Recognition of GSCs by anti-EGFRvIII CAR-transduced T cells. The third-generation anti-EGFRvIII CAR vector (139-28BBZ) was used to transduce T cells from two donors (donors 4 and 5) along with a GFP-expressing vector (GFP) and a CAR vector targeting ERBB2. Transduced T cells were cocultured with wild-type EGFR-engineered U251 cells (U251-EGFRwt) or EGFR variant III engineered U251 cells (U251-EGFRvIII) and GSC lines 1228, 308, and 822. IFN-γ values were determined by ELISA (shown in pg/mL, mean of triplicate determinations). Data are representative of three independent experiments. Differences between recognition of EGFRvIII-transduced U251 versus EGFRwt-U251 were statistically significant (p<0.01, Student's t test).

FIG. 5.

EGFRvIII CAR vector-transduced glioblastoma patient T cells recognize EGFRvIII-expressing tumors. (A) PBLs from normal donor 6 and two glioblastoma (GBM) patients were transduced with anti-EGFRvIII vector and cocultured with U87 or U87-EGFRvIII cells followed by intracellular cytokine staining for IFN-γ. Shown are the resultant FACS dot blots for IFN-γ and CD8. The expression of the anti-EGFRvIII CAR in the patients' T cells was as shown in the FACS histograms plotted on the right (shaded histograms, isotype control). (B) Transduced T cells from part A (CAR⁺) were subject to an REP and, 14 days later, evaluated by IFN-γ Elispot assay. Shown are the stained well images (left) along with the quantitation of the number of IFN-γ-reactive spots (right).
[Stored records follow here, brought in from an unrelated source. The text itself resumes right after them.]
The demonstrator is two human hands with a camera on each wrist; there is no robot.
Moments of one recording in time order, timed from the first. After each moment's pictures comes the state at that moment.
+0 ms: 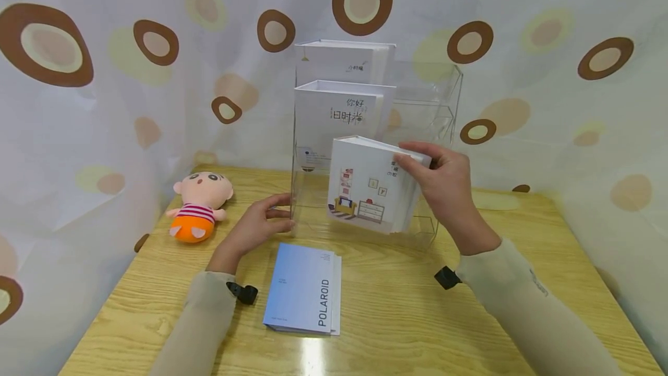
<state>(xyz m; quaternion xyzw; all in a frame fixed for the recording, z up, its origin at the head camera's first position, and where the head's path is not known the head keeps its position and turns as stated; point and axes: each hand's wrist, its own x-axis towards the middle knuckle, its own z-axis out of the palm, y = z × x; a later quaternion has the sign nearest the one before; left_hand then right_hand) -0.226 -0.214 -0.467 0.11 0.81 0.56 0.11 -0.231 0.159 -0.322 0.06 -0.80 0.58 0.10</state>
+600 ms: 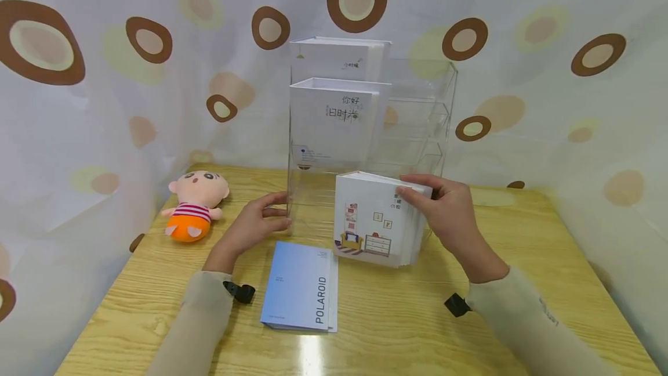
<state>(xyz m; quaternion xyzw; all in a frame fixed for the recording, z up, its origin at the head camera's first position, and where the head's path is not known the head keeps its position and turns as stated) -0.227 -0.213 -0.470 0.11 0.81 0.56 0.11 -0.202 0.188 -0.362 0.05 -0.84 0.54 0.06</state>
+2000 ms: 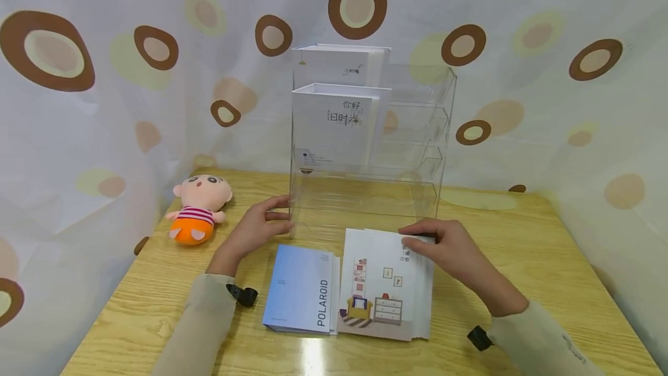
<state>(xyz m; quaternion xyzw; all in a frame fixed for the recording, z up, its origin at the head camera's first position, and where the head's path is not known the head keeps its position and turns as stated) -0.225 -0.213 -0.469 0.11 0.81 0.57 0.11 -0.173 0.215 -0.403 0.14 -0.89 0.43 -0.05</state>
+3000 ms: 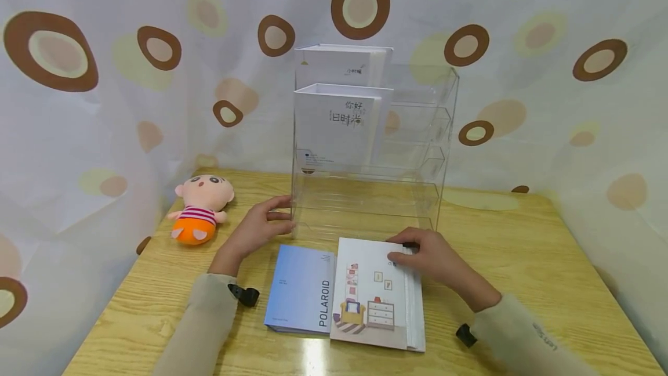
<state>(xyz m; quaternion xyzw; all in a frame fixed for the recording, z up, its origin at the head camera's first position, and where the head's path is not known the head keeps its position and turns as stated) -0.225 -0.212 -0.468 0.11 0.81 0.57 0.11 -0.193 0.199 -0.445 0.19 -0.91 0.36 -0.09</state>
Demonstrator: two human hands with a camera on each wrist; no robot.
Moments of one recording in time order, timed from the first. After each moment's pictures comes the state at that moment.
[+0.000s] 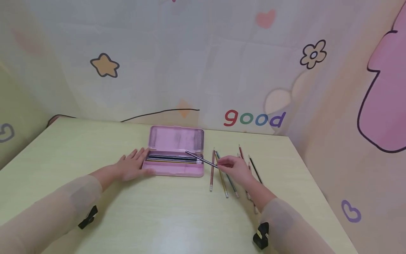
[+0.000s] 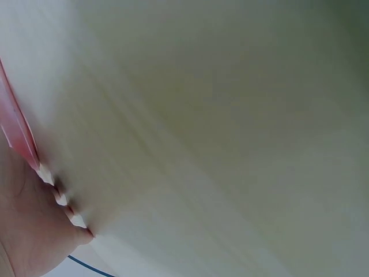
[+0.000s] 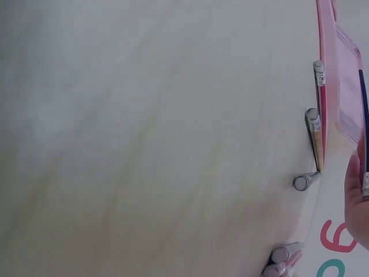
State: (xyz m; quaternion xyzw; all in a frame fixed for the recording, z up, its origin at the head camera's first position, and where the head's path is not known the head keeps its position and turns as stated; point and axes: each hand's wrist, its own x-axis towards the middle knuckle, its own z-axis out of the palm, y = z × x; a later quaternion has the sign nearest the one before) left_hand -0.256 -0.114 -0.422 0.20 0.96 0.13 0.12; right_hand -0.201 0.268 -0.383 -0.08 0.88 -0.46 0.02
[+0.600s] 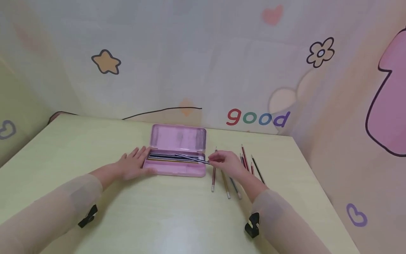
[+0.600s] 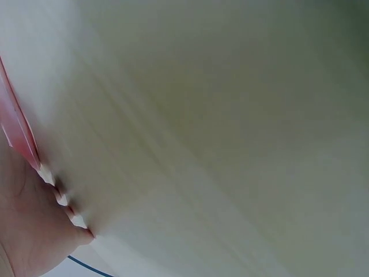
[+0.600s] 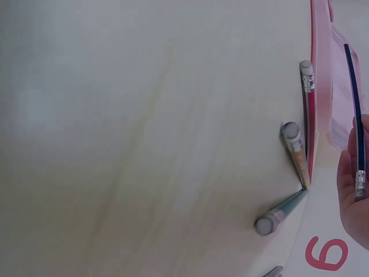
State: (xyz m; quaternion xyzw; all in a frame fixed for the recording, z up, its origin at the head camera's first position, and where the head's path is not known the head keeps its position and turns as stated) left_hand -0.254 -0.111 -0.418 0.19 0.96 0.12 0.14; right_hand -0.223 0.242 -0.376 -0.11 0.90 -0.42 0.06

Phytohemagglutinin (PHA) was used as a nonspecific T-cell activator. UT, untransduced T cells.

FIG. 6.

Development of an anti-EGFRvIII CAR vector for clinical applications. (A) DNA for anti-EGFRvIII vector 139-28BBZ was used to generate a PG13-based producer cell line clone (vIII CAR-F10), which was produced as an MCB. The MCB was then expanded and larger volumes of vector supernatant harvested over 4 consecutive days (Harvest 1–6) and stored in aliquots. Aliquots for each harvest were used to transduce T cells, which were tested for specific reactivity against EGFRvIII-expressing target cells (U251-EGFRvIII). Shown is the resultant IFN-γ production following overnight coculture (shown in pg/mL, mean of triplicate determinations) with the indicated target cells. Differences between recognition of EGFRvIII-transduced U251 versus EGFRwt-U251 were statistically significant (p<0.001, Student's t test). The percent gene transfer achieved was determined by staining with protein L followed by FACS analysis (shown as % CAR⁺). T cells transduced with the anti-ERBB2 CAR were used as control. (B) Harvests 3 and 4 were thawed and pooled to transduce a second donor's T cells to determine reactivity against a panel of normal human primary cell cultures. Shown is the resultant IFN-γ production following overnight coculture (shown in pg/mL, mean of triplicate determinations) with the indicated target cells. The percent CAR gene transfer achieved is shown in the FACS histograms to the right. T cells transduced with a GFP vector (GFP) and an anti-CD19 CAR (CD19) were used as controls. Primary cells were as follows: NHDF-AD, adult human diploid fibroblast; NHDF-Neo, neonatal human diploid fibroblast; HMVec, human microvascular endothelial cells; NHBC, normal human bronchial epithelial cells; HPrEC, human prostate epithelial cells; SAEC, human small airway epithelial cells; HRE, human renal epithelial cells; EBV-B, an EBV transformed B cell line.